While it doesn’t have the flashiness of a single, large supercomputer, HTC’s impressiveness lies in its adaptability across disparate sources of computing capacity and across domains of science, he says. Bockelman adds, “With HTC we are constantly thinking, how can we maximize the use and scale? How can we make this more approachable to a wide range of scientists?”

One secret to the CHTC’s impact on the campus has little to do with technology, and everything to do with training and personalized consulting for researchers. Lauren Michael, a co-investigator of PATh, has been a research computing facilitator for CHTC since 2013, and her goal is to get scientists — most of whom have only used a single laptop or desktop — comfortable with adapting HTC to the computing needs of their research.

The CHTC team works with hundreds of scientists annually on an unlimited range of challenges. Current projects include developing methods to measure brain connectivity during surgery; predict fuel cell behavior at nuclear facilities; and imaging the internal structure of the Great Pyramid of Giza.

PATh will continue to advance these facilitation techniques and will bring them to additional campuses. “PATh exposes our methodologies to campuses across the nation. This includes campuses that have been under-resourced and under-represented in the national computing ecosystem and are therefore primed to benefit from advanced throughput computing capabilities,” she says.

Livny notes that the PATh project is funded as part of NSF’s computational ecosystem. PATh federates resources at the campus level, including more than 30 campus clusters funded in the last two years by NSF’s Campus Cyberinfrastructure program, which helps campuses build core capabilities in research computing. In turn, the campuses are required to make some portion of their computing capacity available for external users. Most campuses do so via the OSG, which aggregates computing capacity from sites across the world. PATh helps to support the core technologies and services offered by the OSG.
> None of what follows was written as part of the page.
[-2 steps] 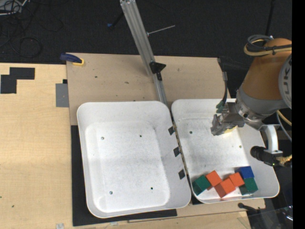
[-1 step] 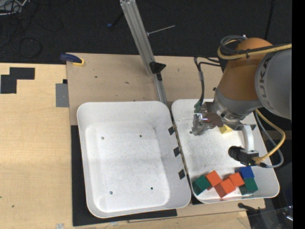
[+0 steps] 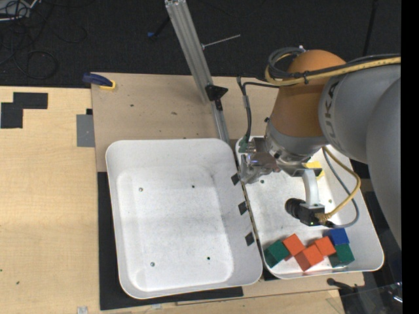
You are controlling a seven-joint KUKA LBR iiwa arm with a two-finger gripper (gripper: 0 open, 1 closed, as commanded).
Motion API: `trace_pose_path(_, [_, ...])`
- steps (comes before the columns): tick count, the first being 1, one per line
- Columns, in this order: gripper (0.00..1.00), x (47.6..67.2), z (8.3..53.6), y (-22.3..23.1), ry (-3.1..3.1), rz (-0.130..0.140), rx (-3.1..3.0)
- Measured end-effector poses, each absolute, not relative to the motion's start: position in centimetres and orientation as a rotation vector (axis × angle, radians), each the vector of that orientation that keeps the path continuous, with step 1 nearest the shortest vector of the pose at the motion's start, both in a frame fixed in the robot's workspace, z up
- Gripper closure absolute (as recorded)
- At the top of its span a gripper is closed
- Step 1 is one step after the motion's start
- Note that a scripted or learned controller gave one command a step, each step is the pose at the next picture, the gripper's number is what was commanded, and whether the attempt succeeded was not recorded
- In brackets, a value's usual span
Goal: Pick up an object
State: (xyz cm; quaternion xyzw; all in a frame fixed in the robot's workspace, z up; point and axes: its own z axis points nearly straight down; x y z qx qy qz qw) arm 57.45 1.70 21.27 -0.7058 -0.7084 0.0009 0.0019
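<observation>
Blocks: a small pile of blocks (image 3: 313,248) is sitting at about 5 o'clock in the picture, in the near corner of the right bin (image 3: 278,205). Orange, green and blue ones are lying close together, some touching. These are the things to pick from.
Why there: they are probably crowding into that corner because the bin wall is stopping them.
Right bin: it is holding all the blocks.
Left bin: the left bin (image 3: 131,195) is lying just beside the right one on the worktop (image 3: 157,106), perhaps waiting as a place to drop things.
Arm: the grey arm (image 3: 340,110) is reaching in from 3 o'clock and leaning over the right bin.
Jaws: the gripper (image 3: 252,165) is hanging near the far left wall of the right bin, at about 11 o'clock from the pile and well apart from it. I cannot tell how the jaws are standing. No block is showing between them.
Next: I think it needs to be going toward the pile.
</observation>
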Motion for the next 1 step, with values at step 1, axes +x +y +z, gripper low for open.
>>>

In addition to the technical contributions of Bockelman and his group, the Morgridge Institute will provide a professional and physical home for the project management team. “Effective project management is critical to the success of the PATh project given its scope, broad goals and different moving parts,” says Livny. “NSF gave us a mandate and the means to move in a new direction that includes community-building and workforce development so that more and more researchers and campuses will benefit from distributed high throughput computing.”